- Developer: Data East
- Publisher: Data East
- Designer: Akira Sakuma
- Programmer: Satoshi Imamura
- Artists: Harumi Nomura Jun Matsuda Masayuki Kawaguchi
- Composers: Azusa Hara Hiroaki Yoshida Hitomi Komatsu
- Platform: Arcade
- Release: JP: August 1987; NA: February 1988;
- Genre: Run and gun
- Mode: Single-player

= Psycho-Nics Oscar =

1987 video game

 is a 1987 run and gun video game developed and published by Data East for arcades. Set in the futuristic Ordio City, players assume the role of the titular mecha to fight against enemy invaders. Headed by Akira Sakuma, the title was developed by most of the same team that would later work on several projects at Data East. It received positive reception since its release from critics and has been cited as an influence for Turrican. The rights to the title are currently owned by G-Mode.

== Gameplay ==

Gameplay screenshot.

Psycho-Nics Oscar is a side-scrolling run and gun game where players assume the role of Oscar to fight against invaders in Ordio City. The controls consists of an eight-way joystick and three action buttons for shooting, jumping and selecting a power-up item. The weapon system is similar to Gradius, where the currently selected power-up items appears highlighted at the bottom of the screen. When a power-up item is highlighted by picking up a "N" capsule, players obtain it by pressing the power-up button but the system returns to its initial state.

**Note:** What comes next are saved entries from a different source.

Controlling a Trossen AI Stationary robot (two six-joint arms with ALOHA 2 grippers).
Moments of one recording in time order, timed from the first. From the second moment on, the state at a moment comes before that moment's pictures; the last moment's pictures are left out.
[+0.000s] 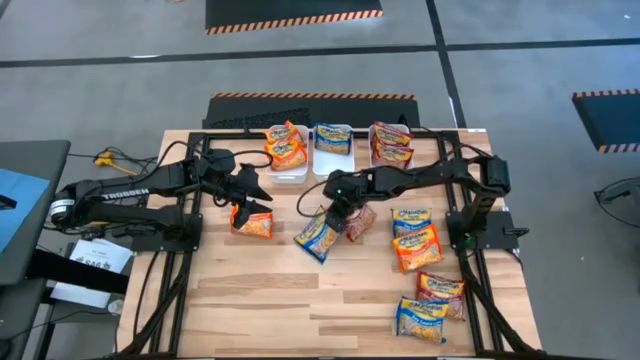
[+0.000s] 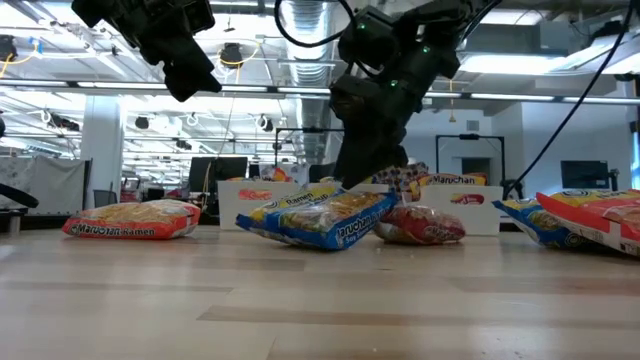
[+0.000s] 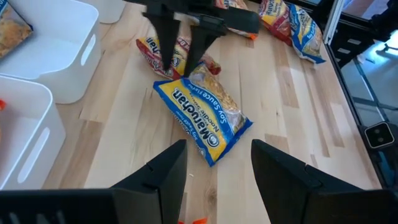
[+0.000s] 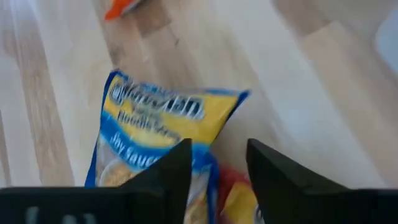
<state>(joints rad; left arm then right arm) 0.29 0.92 0.73 -0.36 0.30 -0.09 -0.14 1.79 1.17 -0.31 -0.10 0.39</state>
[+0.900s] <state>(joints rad) 0.29 0.92 0.73 -0.37 0.30 -0.10 -0.18 1.89 1.17 -0.18 -0.17 0.34</state>
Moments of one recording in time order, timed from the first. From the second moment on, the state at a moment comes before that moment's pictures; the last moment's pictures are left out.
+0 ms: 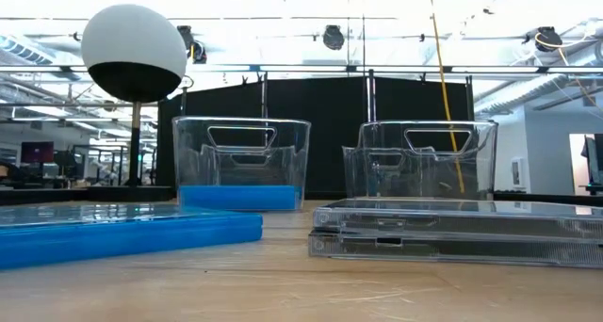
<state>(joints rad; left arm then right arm) 0.03 1.21 1.65 -1.28 0.13 -0.01 0.69 1.46 0.81 0.41 0.65 -0.22</state>
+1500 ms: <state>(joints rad) -0.49 1.86 1.03 0.15 -0.17 0.11 0.71 1.44 0.81 -0.03 0.76 0.34</state>
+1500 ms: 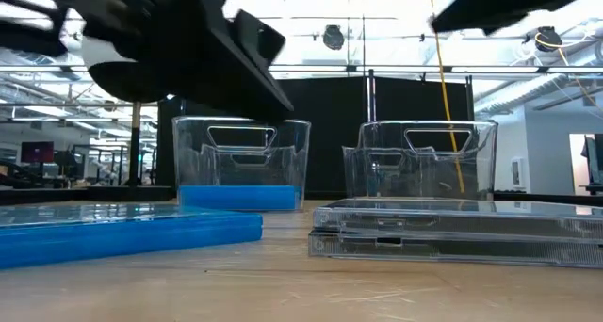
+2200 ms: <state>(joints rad) -0.37 1.99 1.20 -0.08 -0.22 0.04 0.92 1.44 0.81 -0.50 0.54 1.09</state>
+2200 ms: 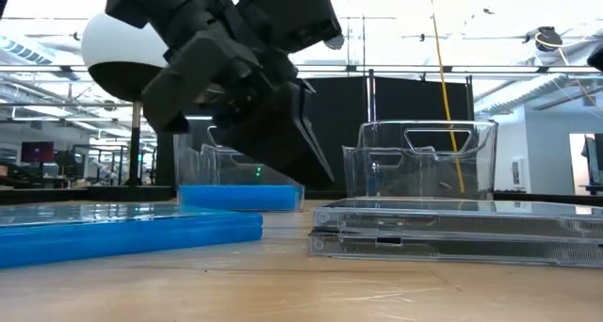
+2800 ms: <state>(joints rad) -0.35 1.99 1.19 -0.08 -0.21 0.03 0.92 1.45 0.81 -0.52 0.52 1.22</state>
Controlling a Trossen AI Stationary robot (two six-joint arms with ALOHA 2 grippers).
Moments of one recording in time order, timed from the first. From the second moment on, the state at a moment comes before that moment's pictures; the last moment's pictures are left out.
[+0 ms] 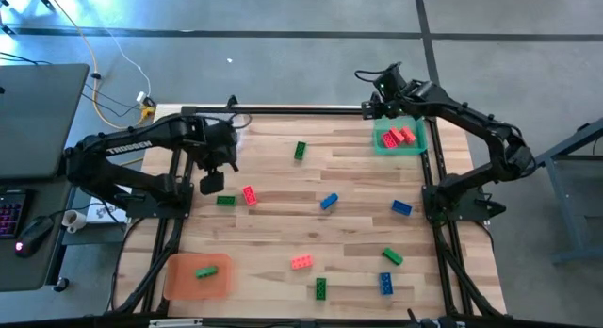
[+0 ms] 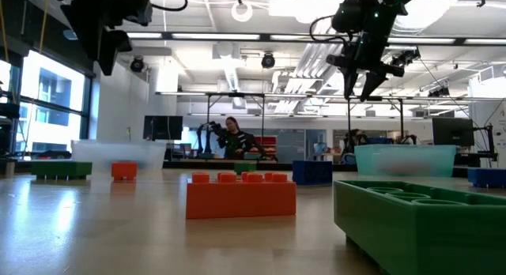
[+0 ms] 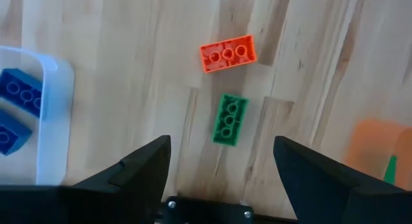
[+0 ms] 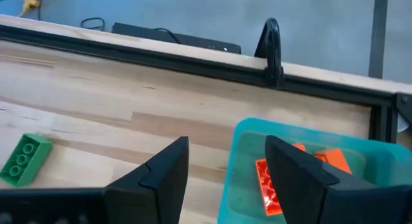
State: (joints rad) left arm 0.39 1.16 1.14 -1.38 0.08 0.07; right arm -0.74 1.40 1.24 -0.88 0.24 0.56
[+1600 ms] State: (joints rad) left arm 0.13 1.28 0.69 -0.95 0.03 -0.20; right arm -0.75 1.40 1.38 -0.91 0.20 0.33
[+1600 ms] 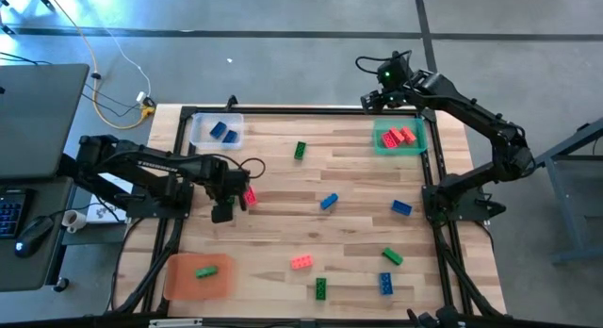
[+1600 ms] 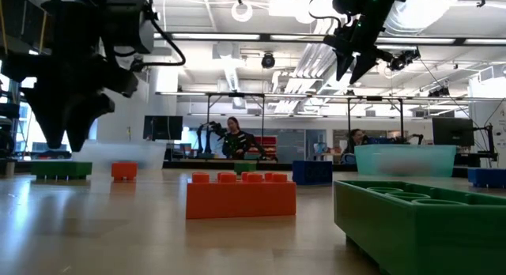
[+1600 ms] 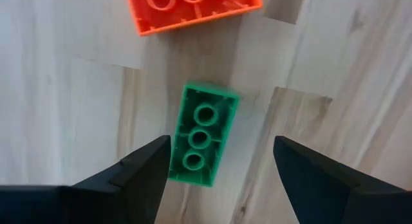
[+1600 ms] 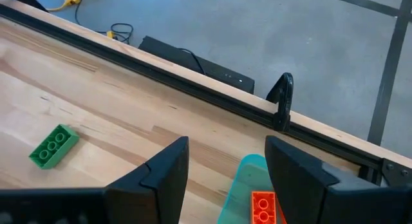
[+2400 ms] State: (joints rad) left arm 0.15 1.51 0.69 -0.88 -0.04 -0.23; right arm -0.75 1.40 1.38 -0.90 0.17 0.31
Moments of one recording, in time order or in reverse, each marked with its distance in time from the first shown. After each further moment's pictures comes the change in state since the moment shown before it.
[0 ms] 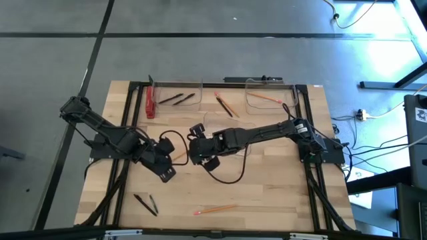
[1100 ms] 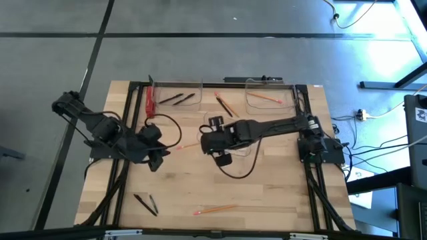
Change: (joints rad) left arm -0.033 -0.224 0.001 0.020 -0.234 0.123; right arm 0.000 -0.126 0.005 -0.319 0.003 0.329
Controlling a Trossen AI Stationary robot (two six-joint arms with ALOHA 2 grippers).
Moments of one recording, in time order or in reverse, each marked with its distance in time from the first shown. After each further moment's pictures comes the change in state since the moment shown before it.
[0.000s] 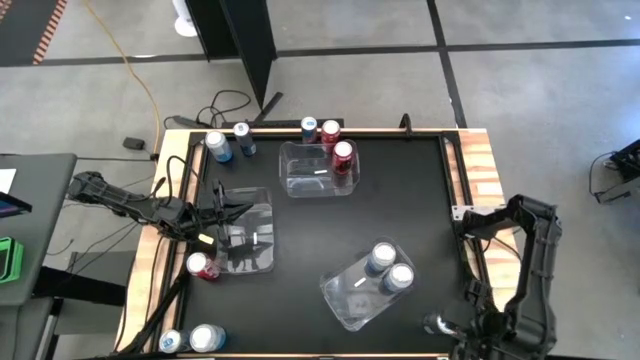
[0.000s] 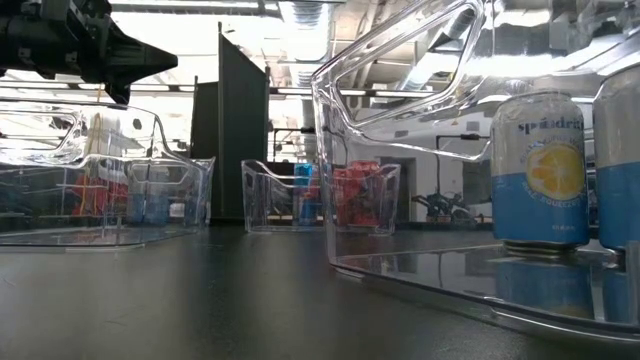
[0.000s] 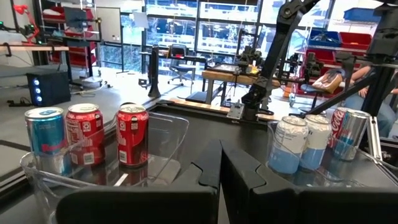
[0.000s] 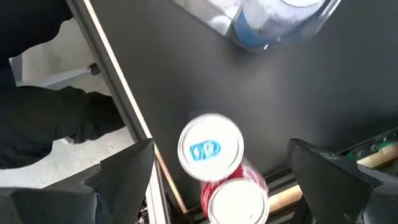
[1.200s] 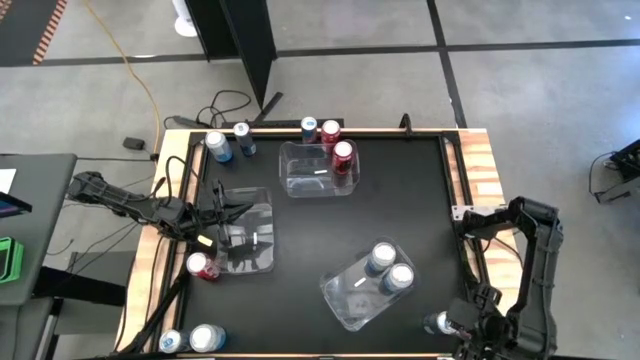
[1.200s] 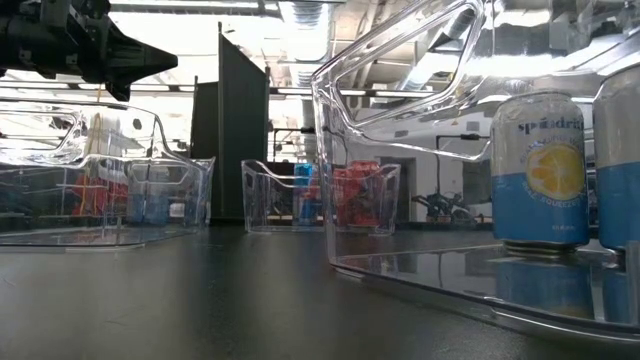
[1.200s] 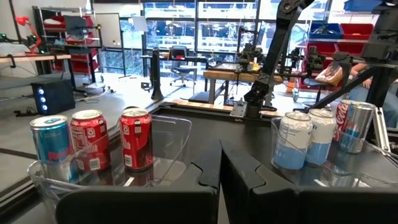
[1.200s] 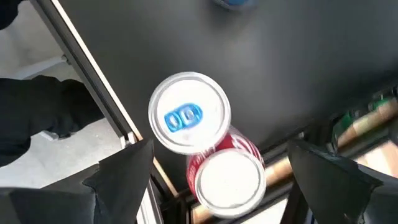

Players also have access to satellite options called "P.C.U.", which provides additional firepower for Oscar. Making a full rotation of the weapon system changes the "Gun" power-up to "Armor", giving Oscar an armor to sustain enemy hits while making a full rotation twice provides Oscar a "Quick" rapid fire power-up. A checkpoint system is used to respawn a downed player at the start of a reached checkpoint before dying. Sustaining a number of enemy hits results in losing a live, as well as a penalty of lowering Oscar's power to his original state and the game is over once all lives are lost, unless players insert credits into the arcade machine to continue playing.

== Development and release ==
Psycho-Nics Oscar was created by most of the same team that would later work on several projects at Data East. Its development was helmed by designer Akira Sakuma, who also acted as co-programmer alongside Satoshi Imamura and Takuya Haga. Artists Harumi Nomura, Jun Matsuda, Katsunori Tsujimura, Masayuki Kawaguchi, Tomo Adachi and Yutaka Kadode were in charge of creating the pixel art. The soundtrack was handled by Gamadelic members Azusa Hara, Hiroaki Yoshida, Hitomi Komatsu and Tatsuya Kiuchi. When creating the game, Sakuma thought about how a robot would operate and wanted to introduce more features but they were not implemented due to lack of time.

Psycho-Nics Oscar was first released in Japan by Data East in August 1987 and later in North America in February 1988 by the North American branch of Data East. In 1988, an album containing music from the game and other Data East titles was published exclusively in Japan by G.M.O. Records. The title has since been re-released on the Antstream service in 2019. In September 2020, M2 announced a new version of Psycho-Nics Oscar as part of their M2 ShotTriggers publishing label.

== Reception and legacy ==
In Japan, Game Machine listed Psycho-Nics Oscar on their October 1, 1987 issue as being the fifth most-successful table arcade unit of the month, outperforming titles such as Double Dragon. Oscar got an overall rating of 7 out of 10 by Martin Gaksch of German magazine Power Play. Gaksch saw the game in the tradition of Ghosts 'n Goblins, mentioning the unusual three fire buttons and rated the gameplay as "very good".

According to Factor 5 co-founder Julian Eggebrecht and Manfred Trenz, the game influenced the design of Turrican, which was released in 1989 and featured a more European aesthetic. Ron Alpert of Gamasutra regarded it as "A solid, fun little game which is said to be the inspiration for the much more memorable Turrican..." Kurt Kalata of Hardcore Gaming 101 stated that "While technically Psycho-Nics Oscar blends into the murky miasma of similar arcade titles from the era, it's still a fun little game, however, the kind that, like many, probably would've obtained more popularity had it been ported to a console." The rights to the title are currently owned by G-Mode and the company expressed interest in developing a sequel if an opportunity arises.